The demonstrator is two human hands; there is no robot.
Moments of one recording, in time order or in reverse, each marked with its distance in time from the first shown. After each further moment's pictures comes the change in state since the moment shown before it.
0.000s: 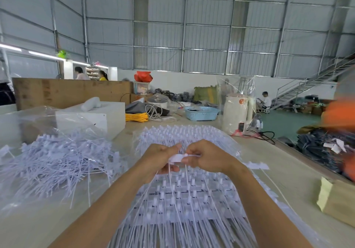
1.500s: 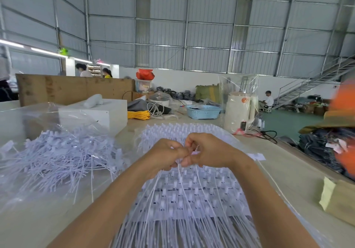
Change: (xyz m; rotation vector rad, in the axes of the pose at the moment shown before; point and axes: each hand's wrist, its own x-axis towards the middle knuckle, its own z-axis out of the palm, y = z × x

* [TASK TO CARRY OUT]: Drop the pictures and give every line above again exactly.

* [EXPECTED ANSWER]:
The demonstrator is two human hands; there is no robot.
Moments of one recording, in time order or in reverse, each marked with its distance in time from the first shown. After each further moment's pictures comes the change in state since the moment shown before it.
0.000s: 
1.500s: 
Change: (xyz m; rotation vector rad, in the axes of the pose at the moment shown before; point and axes: each hand's wrist, its own x-axis towards the middle knuckle, its own z-axis out of the palm, y = z × x

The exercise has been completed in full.